_What this task involves_:
Everything from the line that has "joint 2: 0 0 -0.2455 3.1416" to the last line of the listing must be repeated exactly, and nothing more; omit the pictures.
-=-=-
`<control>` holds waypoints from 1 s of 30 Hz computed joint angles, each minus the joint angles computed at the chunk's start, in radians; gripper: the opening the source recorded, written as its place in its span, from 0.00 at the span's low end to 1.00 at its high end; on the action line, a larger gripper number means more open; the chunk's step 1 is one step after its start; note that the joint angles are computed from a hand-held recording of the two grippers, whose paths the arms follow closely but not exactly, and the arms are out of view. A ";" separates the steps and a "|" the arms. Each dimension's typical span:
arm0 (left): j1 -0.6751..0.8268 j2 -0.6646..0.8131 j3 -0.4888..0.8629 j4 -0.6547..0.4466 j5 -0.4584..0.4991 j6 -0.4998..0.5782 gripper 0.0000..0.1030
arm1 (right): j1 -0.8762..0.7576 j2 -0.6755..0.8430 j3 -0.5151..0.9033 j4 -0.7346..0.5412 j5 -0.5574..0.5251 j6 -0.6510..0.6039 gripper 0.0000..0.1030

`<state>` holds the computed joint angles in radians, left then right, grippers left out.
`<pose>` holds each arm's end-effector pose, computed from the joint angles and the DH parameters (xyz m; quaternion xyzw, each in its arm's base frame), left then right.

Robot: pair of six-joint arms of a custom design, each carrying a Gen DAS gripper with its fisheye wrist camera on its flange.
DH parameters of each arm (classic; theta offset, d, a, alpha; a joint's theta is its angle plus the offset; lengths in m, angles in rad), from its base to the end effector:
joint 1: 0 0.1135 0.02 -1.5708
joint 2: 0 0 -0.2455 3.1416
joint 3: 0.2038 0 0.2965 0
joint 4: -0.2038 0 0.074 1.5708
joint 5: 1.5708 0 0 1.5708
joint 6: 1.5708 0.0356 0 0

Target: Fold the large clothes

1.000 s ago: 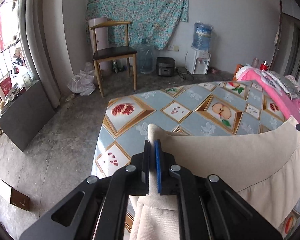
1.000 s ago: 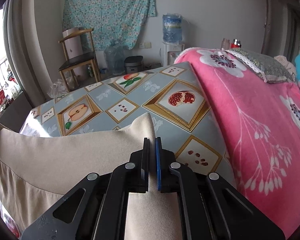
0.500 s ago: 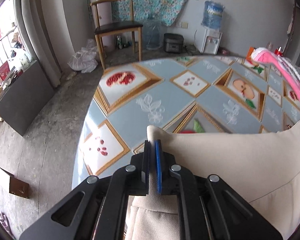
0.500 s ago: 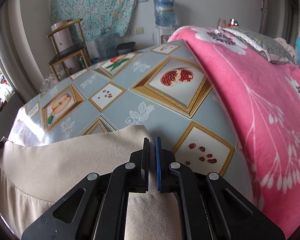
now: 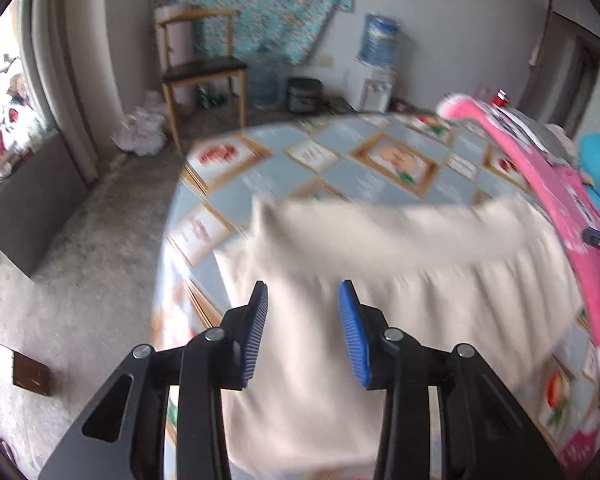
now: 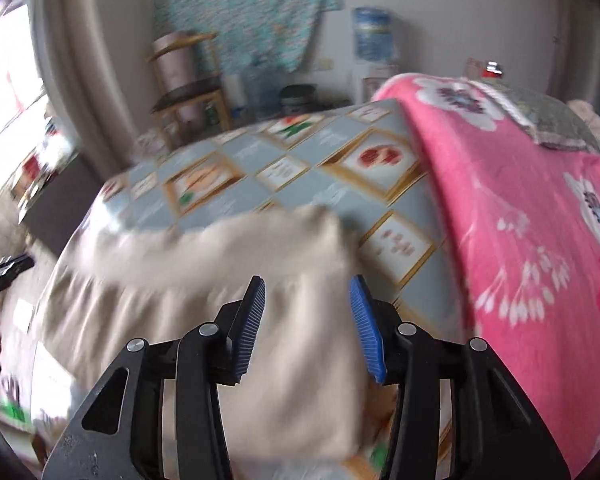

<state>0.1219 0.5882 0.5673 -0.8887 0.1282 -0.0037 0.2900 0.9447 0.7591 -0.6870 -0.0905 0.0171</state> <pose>0.1737 0.0167 0.2174 -0.0385 0.9433 -0.0413 0.3270 0.2319 0.0726 0.2340 -0.1430 0.9279 0.0943 0.3312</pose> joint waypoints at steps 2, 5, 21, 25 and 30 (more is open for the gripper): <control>-0.045 -0.083 -0.072 -0.058 -0.039 -0.056 0.35 | 0.064 -0.038 -0.071 -0.025 0.019 -0.004 0.41; -0.060 -0.168 -0.204 -0.075 -0.094 -0.106 0.37 | 0.081 0.030 -0.157 0.010 0.062 0.021 0.41; -0.383 -0.110 -0.133 -0.034 -0.274 -0.250 0.38 | 0.449 0.097 -0.049 0.056 0.253 0.271 0.59; -0.514 -0.024 -0.190 0.028 -0.431 -0.326 0.38 | 0.524 0.243 -0.079 0.120 0.362 0.300 0.61; -0.514 -0.006 -0.158 -0.003 -0.430 -0.350 0.38 | 0.630 0.186 -0.048 0.068 0.417 0.375 0.61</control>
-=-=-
_Answer to the exercise_:
joint 2: 0 0 -0.2455 3.1416
joint 3: 0.2038 0 0.2965 0
joint 4: -0.2038 0 0.074 1.5708
joint 5: 1.5708 0 0 1.5708
joint 6: 1.5708 0.0356 0 0

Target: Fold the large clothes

1.000 s ago: 
1.000 s ago: 
0.500 s ago: 
0.500 s ago: 
now: 
now: 

<state>0.1219 0.5882 0.5673 -0.8887 0.1282 -0.0037 0.2900 0.9447 0.7591 -0.6870 -0.0905 0.0171</state> <pose>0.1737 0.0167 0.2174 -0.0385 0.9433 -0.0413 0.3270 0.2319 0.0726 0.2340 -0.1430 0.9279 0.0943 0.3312</pose> joint waypoints at steps 2, 5, 21, 25 and 30 (more is open for the gripper): <control>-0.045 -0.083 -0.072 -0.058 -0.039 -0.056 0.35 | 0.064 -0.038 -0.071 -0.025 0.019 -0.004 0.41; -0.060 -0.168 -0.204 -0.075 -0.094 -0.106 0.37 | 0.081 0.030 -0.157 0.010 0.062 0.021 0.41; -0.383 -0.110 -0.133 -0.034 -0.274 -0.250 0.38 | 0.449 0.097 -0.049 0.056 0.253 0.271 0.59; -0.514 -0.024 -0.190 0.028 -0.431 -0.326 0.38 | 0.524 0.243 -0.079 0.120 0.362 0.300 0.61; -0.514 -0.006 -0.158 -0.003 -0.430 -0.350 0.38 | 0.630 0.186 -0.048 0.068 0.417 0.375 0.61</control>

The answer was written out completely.